The expressed liquor is always received into small cups made of the plantain leaf, whether from a notion that it has any quality favourable to the colour, or from the facility with which it is procured, and the convenience of small vessels to distribute it among the artificers, I do not know.

Of the thin cloth they seldom dye more than the edges, but the thick cloth is coloured through the whole surface; the liquor is indeed used rather as a pigment than a dye, for a coat of it is laid upon one side only, with the fibres of the moo; and though I have seen of the thin cloth that has appeared to have been soaked in the liquor, the colour has not had the same richness and lustre, as when it has been applied in the other manner.

Though the leaf of the etou is generally used in this process, and probably produces the finest colour, yet the juice of the figs will produce a red by a mixture with the species of tournefortia, which they call taheinno, the pohuc, the eurhe, or convolvulus brasiliensis, and a species of solanum, called ebooa; from the use of these different plants, or from different proportions of the materials, many varieties are observable in the colours of their cloth, some of which are conspicuously superior to others.

The beauty, however, of the best, is not permanent; but it is probable that some method might be found to fix it, if proper experiments were made, and perhaps to search for latent qualities, which may be brought out by the mixture of one vegetable juice with another, would not be an unprofitable employment: Our present most valuable dyes afford sufficient encouragement to the attempt; for, by the mere inspection of indigo, woad, dyer's weed, and most of the leaves which are used for the like purposes, the colours which they yield could never be discovered.
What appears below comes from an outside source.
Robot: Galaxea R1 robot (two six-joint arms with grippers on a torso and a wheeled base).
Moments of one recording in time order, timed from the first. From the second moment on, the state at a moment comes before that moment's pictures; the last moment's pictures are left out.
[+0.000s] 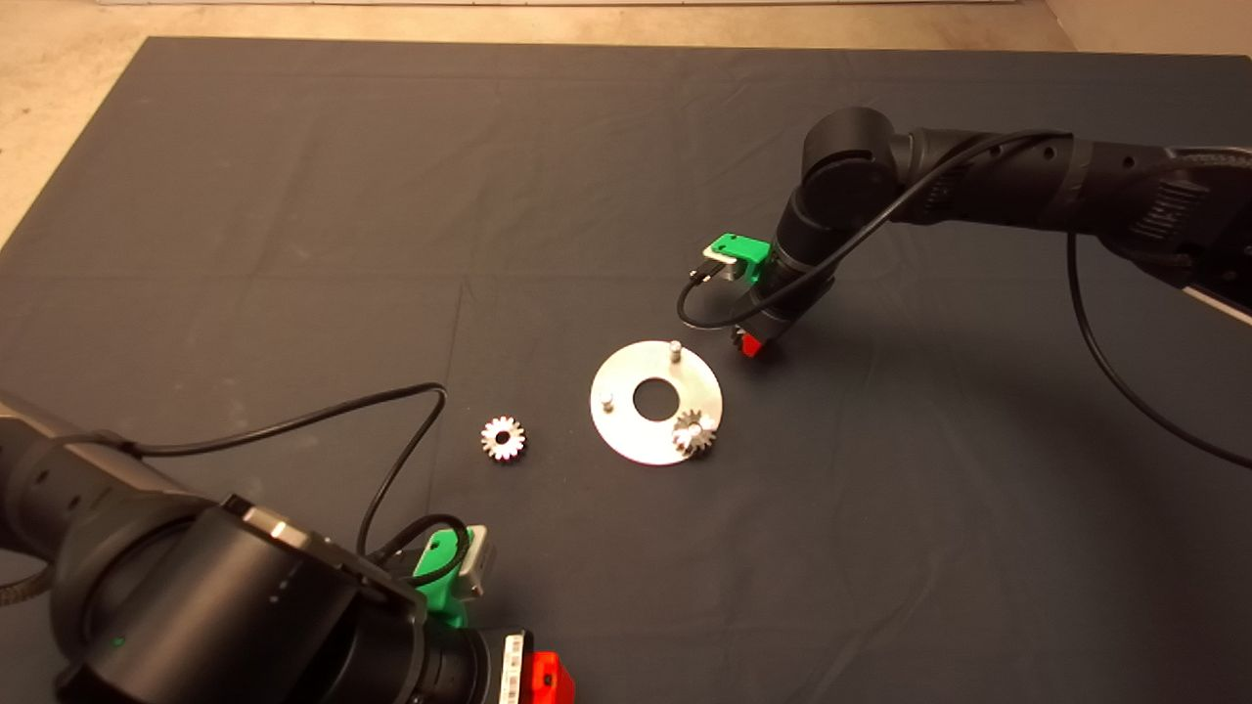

Of this Indian red I shall only add, that the women who have been employed in preparing or using it, carefully preserve the colour upon their fingers and nails, where it appears in its utmost beauty, as a great ornament.

The yellow is made of the bark of the root of the morinda citrifolia, called nono, by scraping and infusing it in water; after standing some time, the water is strained and used as a dye, the cloth being dipped into it. The morinda, of which this is a species, seems to be a good subject for examination with a view to dyeing. Brown, in his History of Jamaica, mentions three species of it, which he says are used to dye brown; and Rumphius says of the bancuda angustifolia, which is nearly allied to our nono, that it is used by the inhabitants of the East Indian islands as a fixing drug for red colours, with which it particularly agrees.

The inhabitants of this island also dye yellow with the fruit of the tamanu; but how the colour is extracted, we had no opportunity to discover. They have also a preparation with which they dye brown and black; but these colours are so indifferent, that the method of preparing them did not excite our curiosity.

Another considerable manufacture is matting of various kinds; some of which is finer, and better, in every respect, than any we have in Europe; the coarser sort serves them to sleep upon, and the finer to wear in wet weather. With the fine, of which there are also two sorts, much pains is taken, especially with that made of the bark of the poerou, the hibiscus tiliaceus of Linnæus, some of which is as fine as a coarse cloth: The other sort, which is still more beautiful, they call vanne; it is white, glossy, and shining, and is made of the leaves of their wharrou, a species of the pandanus, of which we had no opportunity to see either the flowers or fruit: They have other matts, or, as they call them, moeas, to sit or to sleep upon, which are formed of a great variety of rushes and grass, and which they make, as they do every thing else that is plaited, with amazing facility and dispatch.

They are also very dexterous in making basket and wicker-work; their baskets are of a thousand different patterns, many of them exceedingly neat; and the making them is an art that every one practises, both men and women; they make occasional baskets and panniers of the cocoa-nut leaf in a few minutes, and the women who visited us early in a morning used to send, as soon as the sun was high, for a few of the leaves, of which they made little bonnets to shade their faces, at so small an expence of time and trouble, that, when the sun was again low in the evening, they used to throw them away. These bonnets, however, did not cover the head, but consisted only of a band that went round it, and a shade that projected from the forehead.